In fact, during the first pandemic phase, in Italy, there was a reduction in hospitalizations and outpatient visits in almost all pediatric areas (especially in the medical area) due to fear of infection, but there was an increase in children evaluated for severe illnesses and the percentage of patients hospitalized for serious diseases increased [21].

COVID-19 in children may have respiratory, neurological, gastrointestinal, or cutaneous presentations, either in combination with other presentations or alone [22]. In pediatric age, COVID-19 can present five clinical patterns: asymptomatic, mild (with mild clinical symptoms such as fever, fatigue, cough, anorexia, malaise, muscle pain, sore throat, nasal congestion and headache), moderate (with moderate clinical symptoms including mild pneumonia manifestation), severe (patients that develop more-severe pulmonary symptoms including dyspnea, central cyanosis and hypoxia) and critical (including patients with MIS-C (Multisystem Inflammatory Syndrome in Children) with acute respiratory failure, shock, and or multiorgan dysfunction). Fortunately, the clinical presentation of SARS-CoV-2-related disease is rare in pediatrics [6]. Our data support this statement. In fact, only 1.6% of our patients presented a critical condition requiring invasive respiratory support.

Regarding the clinical features, in our sample, the most common symptoms were fever (69.3%), cough (28.2%), nervous system involvement (21.8%), gastrointestinal changes (14.5%) and dyspnea (8.1%) and these results are similar to the most common symptoms described in the literature [22].

The indications of our study are very important in deciding when is opportune to repeat the molecular swabs to certify a negative condition, optimize economic resources and avoid excessive periods of isolation that can create serious medical, social, and psychological consequences for families and children.

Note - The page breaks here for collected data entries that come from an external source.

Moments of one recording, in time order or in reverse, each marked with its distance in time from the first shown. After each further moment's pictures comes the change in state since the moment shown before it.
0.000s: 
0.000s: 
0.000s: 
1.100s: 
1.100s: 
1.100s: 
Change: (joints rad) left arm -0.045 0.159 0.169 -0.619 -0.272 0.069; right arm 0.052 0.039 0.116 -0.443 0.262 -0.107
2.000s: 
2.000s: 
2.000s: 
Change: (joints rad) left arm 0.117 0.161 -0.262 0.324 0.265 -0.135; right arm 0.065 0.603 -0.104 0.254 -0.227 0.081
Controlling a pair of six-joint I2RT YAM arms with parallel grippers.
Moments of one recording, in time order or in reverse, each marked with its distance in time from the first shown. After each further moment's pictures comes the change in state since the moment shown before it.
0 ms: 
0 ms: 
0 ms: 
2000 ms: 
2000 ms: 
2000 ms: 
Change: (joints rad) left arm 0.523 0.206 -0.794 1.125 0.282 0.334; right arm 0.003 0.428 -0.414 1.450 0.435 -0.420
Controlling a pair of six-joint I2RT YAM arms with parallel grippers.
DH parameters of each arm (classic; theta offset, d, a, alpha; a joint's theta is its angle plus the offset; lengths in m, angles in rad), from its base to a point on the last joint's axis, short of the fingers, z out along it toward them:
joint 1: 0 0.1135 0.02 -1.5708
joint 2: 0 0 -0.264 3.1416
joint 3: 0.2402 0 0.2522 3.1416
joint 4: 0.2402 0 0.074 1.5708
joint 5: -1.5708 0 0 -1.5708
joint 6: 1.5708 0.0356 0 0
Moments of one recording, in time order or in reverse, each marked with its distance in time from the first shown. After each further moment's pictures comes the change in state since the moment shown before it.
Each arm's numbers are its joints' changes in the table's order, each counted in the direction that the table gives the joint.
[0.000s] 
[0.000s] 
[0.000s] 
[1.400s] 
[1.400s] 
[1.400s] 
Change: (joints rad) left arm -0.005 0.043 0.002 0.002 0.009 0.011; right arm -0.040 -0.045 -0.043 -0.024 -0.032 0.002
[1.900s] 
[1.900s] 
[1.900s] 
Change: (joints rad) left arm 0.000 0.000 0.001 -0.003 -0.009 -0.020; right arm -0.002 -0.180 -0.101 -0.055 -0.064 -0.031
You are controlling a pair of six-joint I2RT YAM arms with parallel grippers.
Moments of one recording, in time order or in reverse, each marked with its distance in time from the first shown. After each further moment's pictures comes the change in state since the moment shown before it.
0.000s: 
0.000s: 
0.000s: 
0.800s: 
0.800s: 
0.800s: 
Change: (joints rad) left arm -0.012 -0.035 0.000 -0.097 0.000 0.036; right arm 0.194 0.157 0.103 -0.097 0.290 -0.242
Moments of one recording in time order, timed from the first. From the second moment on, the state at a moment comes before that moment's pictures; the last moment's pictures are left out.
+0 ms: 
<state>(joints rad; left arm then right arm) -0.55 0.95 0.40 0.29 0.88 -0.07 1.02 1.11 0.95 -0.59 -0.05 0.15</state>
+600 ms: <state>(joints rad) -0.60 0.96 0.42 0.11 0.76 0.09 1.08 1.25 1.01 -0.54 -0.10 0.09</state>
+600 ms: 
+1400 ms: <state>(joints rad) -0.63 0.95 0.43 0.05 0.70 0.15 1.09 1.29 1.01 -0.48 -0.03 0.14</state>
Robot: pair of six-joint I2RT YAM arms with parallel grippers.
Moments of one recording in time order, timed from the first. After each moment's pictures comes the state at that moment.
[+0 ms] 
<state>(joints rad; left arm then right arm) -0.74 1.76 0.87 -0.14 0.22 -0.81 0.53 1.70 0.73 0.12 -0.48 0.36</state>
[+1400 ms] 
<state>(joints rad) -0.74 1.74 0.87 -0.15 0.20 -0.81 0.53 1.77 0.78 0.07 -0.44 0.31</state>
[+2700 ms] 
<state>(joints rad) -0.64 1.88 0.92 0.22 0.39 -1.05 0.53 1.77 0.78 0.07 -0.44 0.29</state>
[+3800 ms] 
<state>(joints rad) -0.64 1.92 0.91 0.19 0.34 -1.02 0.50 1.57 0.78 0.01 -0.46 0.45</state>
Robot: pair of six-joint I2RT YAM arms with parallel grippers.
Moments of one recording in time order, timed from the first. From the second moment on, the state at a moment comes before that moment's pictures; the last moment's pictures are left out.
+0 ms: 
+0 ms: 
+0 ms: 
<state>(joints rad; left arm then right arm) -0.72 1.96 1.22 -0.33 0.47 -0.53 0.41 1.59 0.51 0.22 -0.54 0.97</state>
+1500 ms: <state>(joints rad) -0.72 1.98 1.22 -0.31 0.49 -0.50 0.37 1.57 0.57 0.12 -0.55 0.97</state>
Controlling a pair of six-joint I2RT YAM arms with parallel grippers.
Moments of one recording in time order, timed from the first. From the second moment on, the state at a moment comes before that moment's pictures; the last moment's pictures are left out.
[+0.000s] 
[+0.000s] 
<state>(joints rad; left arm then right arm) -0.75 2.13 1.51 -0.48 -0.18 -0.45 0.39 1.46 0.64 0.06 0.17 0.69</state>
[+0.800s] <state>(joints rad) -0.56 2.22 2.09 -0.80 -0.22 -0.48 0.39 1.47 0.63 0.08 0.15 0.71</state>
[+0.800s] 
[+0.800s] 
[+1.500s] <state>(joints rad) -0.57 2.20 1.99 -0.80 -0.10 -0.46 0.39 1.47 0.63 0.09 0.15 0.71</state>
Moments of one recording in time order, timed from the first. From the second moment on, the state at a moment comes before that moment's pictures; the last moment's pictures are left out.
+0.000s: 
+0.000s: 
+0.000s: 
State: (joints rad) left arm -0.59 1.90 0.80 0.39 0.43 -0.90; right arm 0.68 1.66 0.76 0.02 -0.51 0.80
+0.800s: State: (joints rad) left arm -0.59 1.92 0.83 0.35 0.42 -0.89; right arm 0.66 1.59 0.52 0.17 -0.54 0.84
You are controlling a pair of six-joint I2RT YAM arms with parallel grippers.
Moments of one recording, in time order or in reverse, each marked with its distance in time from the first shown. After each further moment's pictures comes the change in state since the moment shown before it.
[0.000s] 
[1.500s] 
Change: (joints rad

5. Limitations of the Study

Our study has some limitations.

First, it was performed on a small cohort of patients, with a retrospective analysis in part based on a clinical verbal interview with the parents.

In addition, the cohort studied was very variable because the study period included vaccinated and non-vaccinated children and both children who required hospitalization and those that did not, including patients of a neonatal age (0–28 days).

Finally, in our study, no patient had lung CT scans to stratify the severity of respiratory disease from a radiological point of view.

6. Conclusions

A molecular SARS-CoV-2 nasopharyngeal swab with the PCR amplification of the genes target, resulting in a positive or negative result, is the base for a microbiological diagnosis of infection. The severity of the disease may be correlated with the number of PCR amplification cycles of the SARS-CoV-2 gene N2, but in our sample, this correlation was not strong or statistically significant.

Therefore, it is necessary to conduct other large-scale studies to define the exact clinical role of the PCR amplification of the SARS-CoV-2 genome in pediatric patients, including multicenter studies focusing on viral dynamics.

Of interest, the use of the LqSOFA score to assess the severity of disease during hospital admission should be promoted both for its ease of use and for its good degree of predictiveness toward the duration of symptoms and positive swabs though other studies with larger samples are necessary to confirm these data. In this way, doctors can predict the course of disease in all patients, including those who have been diagnosed with SARS-CoV-2 infection, by qualitative rapid methods saving time and economic resources.

7. Declaration

Consent to Participate and for Pubblication

Each parent expressed their consent to participate in the study, and the publication of the data took place in an anonymous form.